Wednesday, 26 January 2011
Washington State Convention Center
The current resolution of soil moisture (s) estimates provided by satellite-borne passive microwave sensors is still too low (25-50 km) to allow their direct use in land surface models simulating water and energy fluxes. Downscaling (or disaggregation) strategies are often required to characterize the sub-grid s variability. In a recent study, we successfully calibrated a downscaling model based on the multifractal theory using 800 m aircraft-based s estimates collected in the southern Great Plains experiment (SGP97) in 1997. The model is based on a log-Poisson generator depending on two parameters and simulates the small-scale (800 m) s probability distribution, starting from the mean soil moisture value in coarse domains of 25.6 km (approximately a satellite footprint), and ancillary predictors accounting for soil texture, land cover and topography.
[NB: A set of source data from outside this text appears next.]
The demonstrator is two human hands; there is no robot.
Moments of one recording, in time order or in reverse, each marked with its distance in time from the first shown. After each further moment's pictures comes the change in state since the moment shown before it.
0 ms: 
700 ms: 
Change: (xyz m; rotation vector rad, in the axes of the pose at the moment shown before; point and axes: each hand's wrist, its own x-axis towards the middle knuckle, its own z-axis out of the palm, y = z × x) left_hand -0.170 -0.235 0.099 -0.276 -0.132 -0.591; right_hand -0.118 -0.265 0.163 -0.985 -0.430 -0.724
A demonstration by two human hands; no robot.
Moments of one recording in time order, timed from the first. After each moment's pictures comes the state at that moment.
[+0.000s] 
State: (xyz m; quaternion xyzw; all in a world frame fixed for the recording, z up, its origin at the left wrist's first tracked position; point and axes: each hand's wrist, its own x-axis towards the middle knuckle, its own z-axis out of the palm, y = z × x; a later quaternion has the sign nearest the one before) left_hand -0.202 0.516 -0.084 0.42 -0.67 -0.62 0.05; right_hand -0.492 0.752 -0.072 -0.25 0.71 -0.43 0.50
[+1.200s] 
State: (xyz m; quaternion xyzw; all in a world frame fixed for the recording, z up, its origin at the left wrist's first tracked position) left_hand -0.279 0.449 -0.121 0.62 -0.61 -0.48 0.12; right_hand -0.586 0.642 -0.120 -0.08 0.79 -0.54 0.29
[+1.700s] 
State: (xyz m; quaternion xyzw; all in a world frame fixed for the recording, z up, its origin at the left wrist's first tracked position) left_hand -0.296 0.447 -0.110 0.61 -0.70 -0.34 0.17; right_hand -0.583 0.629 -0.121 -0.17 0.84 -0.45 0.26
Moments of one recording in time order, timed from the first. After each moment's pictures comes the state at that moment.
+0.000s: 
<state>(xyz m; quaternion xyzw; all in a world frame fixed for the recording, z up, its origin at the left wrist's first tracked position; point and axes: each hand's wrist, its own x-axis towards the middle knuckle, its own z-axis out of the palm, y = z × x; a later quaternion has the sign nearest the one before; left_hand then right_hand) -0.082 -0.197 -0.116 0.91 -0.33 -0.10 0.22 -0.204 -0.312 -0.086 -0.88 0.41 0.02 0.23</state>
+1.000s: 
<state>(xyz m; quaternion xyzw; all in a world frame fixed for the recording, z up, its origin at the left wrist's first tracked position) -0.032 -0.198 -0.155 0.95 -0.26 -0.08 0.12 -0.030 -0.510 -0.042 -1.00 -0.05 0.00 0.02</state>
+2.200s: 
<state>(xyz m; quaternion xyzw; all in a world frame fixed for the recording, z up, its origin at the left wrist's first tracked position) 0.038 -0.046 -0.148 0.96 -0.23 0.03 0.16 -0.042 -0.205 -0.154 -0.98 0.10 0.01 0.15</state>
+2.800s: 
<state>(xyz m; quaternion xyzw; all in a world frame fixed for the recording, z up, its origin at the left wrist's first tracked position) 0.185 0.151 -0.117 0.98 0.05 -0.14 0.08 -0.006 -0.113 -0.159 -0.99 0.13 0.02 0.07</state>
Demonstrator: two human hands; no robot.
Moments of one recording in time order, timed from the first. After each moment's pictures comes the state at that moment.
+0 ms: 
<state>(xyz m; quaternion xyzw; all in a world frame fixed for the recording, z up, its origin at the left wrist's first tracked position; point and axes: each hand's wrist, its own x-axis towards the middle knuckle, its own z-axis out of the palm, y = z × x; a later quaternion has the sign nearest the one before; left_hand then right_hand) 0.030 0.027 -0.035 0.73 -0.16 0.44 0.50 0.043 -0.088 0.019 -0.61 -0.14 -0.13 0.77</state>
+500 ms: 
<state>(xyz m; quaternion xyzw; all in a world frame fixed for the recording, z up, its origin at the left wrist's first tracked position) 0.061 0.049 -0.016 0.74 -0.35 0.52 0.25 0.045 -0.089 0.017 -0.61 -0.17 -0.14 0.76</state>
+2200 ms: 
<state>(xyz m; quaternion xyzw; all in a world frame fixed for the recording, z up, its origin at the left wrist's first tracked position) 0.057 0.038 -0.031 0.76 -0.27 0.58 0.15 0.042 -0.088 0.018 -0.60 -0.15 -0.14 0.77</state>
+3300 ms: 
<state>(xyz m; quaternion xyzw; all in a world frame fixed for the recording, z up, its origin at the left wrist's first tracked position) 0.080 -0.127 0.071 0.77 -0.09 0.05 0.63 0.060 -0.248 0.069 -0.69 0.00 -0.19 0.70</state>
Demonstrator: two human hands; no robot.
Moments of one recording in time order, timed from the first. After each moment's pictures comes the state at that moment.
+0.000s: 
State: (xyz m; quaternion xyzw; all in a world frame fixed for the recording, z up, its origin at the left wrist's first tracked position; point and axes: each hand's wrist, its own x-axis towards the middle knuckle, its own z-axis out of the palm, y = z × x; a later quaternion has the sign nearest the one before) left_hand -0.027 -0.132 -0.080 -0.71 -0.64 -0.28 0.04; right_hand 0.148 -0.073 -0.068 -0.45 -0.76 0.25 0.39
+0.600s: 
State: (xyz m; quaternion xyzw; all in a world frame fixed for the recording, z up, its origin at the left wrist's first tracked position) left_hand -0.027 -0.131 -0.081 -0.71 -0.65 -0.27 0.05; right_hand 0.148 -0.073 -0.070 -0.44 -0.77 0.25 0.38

In this work, we present the applicability of this disaggregation scheme to other s datasets collected in different environmental settings and climatic regions. These include: (i) SGP99 data collected in the same area of SGP97 during drier conditions, (ii) Soil Moisture Experiment in 2002 (SMEX02) collected in an area with moderate to heavy water content in Iowa, and (iii) SMEX04, conducted in arid regions in Arizona and Sonora (Mexico). We first calibrate the model at each site as a function of local ancillary factors, and then we explore the possibility to estimate a global calibration relation able to characterize, with minimal computational demand, the sub-grid s variability within satellite estimates in different regions, for use in land-surface models and data assimilation systems.